Narapara

Certa vez, caminhando descompromissadamente pela praia, chutando conchas e perseguindo caranguejos, como se é de costume, um pássaro me chama a atenção. Não por suas plumas ou olhos desconfiados, mas por seu bico estranhamente curvado, que mais parecia um anzol.

Ao chegar em casa, decidi pesquisar sobre ele. Depois de passar por algumas páginas do google e wikipédias mal editadas, descobri que se tratava de uma “Andorota”, cujo nome era uma mistura complicada de andorinha e gaivota, o que fazia menos sentido ainda, visto que a andorota não tinha absolutamente nada a ver com nenhuma das outras duas aves.

Aprendi também que seu bico em forma de anzol não era usado para pegar peixes, como a maioria inculta de seus observadores é levada a pensar. Aquele magnífico espécime na verdade se enterrava na areia de praias e pesque-pagues, deixando apenas seu bico de tom metálico para fora. Esperava pacientemente até que algum pescador desavisado, radiante por ter encontrado um anzol tão incomum, e, ao pegar, arrancava-lhe um, ou, dependendo da sorte da vítima, dois dedos.

De volta a seu habitat, uma pequena ilha ao norte de Madagascar, a andorota não comia os dedos recolhidos, mas barganhava com espécies locais por alimento para seus filhotes, que variam desde croissant caseiros até unhas humanas, as quais a ignorante andorota não sabia que pertencia aos dedos capturados.

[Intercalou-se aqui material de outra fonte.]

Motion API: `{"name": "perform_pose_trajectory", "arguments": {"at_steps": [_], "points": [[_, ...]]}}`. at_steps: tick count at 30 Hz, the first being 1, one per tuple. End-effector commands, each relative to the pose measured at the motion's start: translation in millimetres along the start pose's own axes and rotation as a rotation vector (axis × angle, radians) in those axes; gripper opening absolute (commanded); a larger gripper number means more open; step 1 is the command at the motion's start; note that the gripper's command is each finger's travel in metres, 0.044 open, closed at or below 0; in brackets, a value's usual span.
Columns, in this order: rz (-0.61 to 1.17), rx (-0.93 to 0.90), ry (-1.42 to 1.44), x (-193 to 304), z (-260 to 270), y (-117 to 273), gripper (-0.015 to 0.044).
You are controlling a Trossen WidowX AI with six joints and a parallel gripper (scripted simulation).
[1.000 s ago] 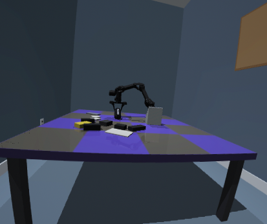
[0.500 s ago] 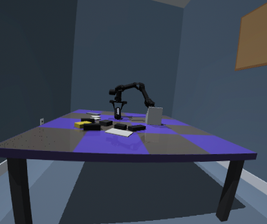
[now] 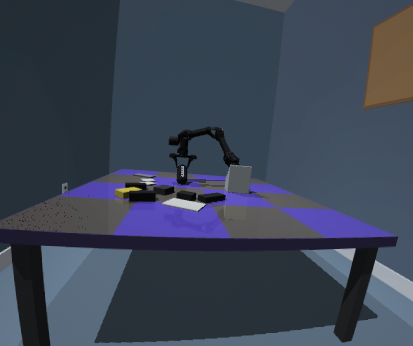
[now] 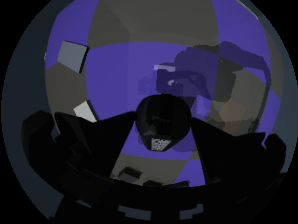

Um recente estudo de 1422, mostra que o pássaro quase foi levado a extinção, pois humanos dedetas(?) entravam numa nova modalidade de caça, diferente da caça predatória e de todas que já haviam sido vistas: A caça por vingança.

Armados com abridores de lata, os pescadores saiam a procura de andorotas enterradas pela praia, ou melhor, de seus bicos acinzentados. O pobre animal não tinha muita defesa, pois diferente de outras aves que fogem com a presença do humano, a andorota tem de esperar sua vítima, tornando-se assim, uma presa fácil.

Acostumada a beliscar e fugir, com um abridor de latas era diferente. Seu bico ficava facilmente preso no buraco da ferramenta. Sua forma de anzol tornava a escapatória ainda mais difícil. Incrivelmente, as andorotas aprenderam em pouco tempo a evitar os abridores de lata, pois era uma espécie de rápida adaptação. Infelizmente, sem acesso aos dedos humanos, não tinham o que trocar com as espécies de sua ilha natal, uma vez que as mesmas não sabiam o significado de empréstimo, naturalmente. Em pouco tempo, seus filhotes morreriam de fome.

Algumas poucas andorotas, como a que vi aquele dia na praia, são fruto de seu ajustamento às adversidades. Aprendeu a migrar, descobriu que pés de humanos abrigam as famigeradas unhas.

Com as andorotas fora da ilha para sempre, a cadeia alimentar do lugar entrou em colapso. Os estranhos animais que monopolizavam os alimentos em troca de dedos humanos não mais poderiam adquiri-los como antes, visto que a unica espécie de ave da ilha eram as andorotas. Teriam de ir caçar eles mesmos. Poucos anos de evolução seriam suficiente para a mudança daqueles seres que, uma vez decididos, não seriam facilmente parados.

Eles esperam. Mas não por muito tempo.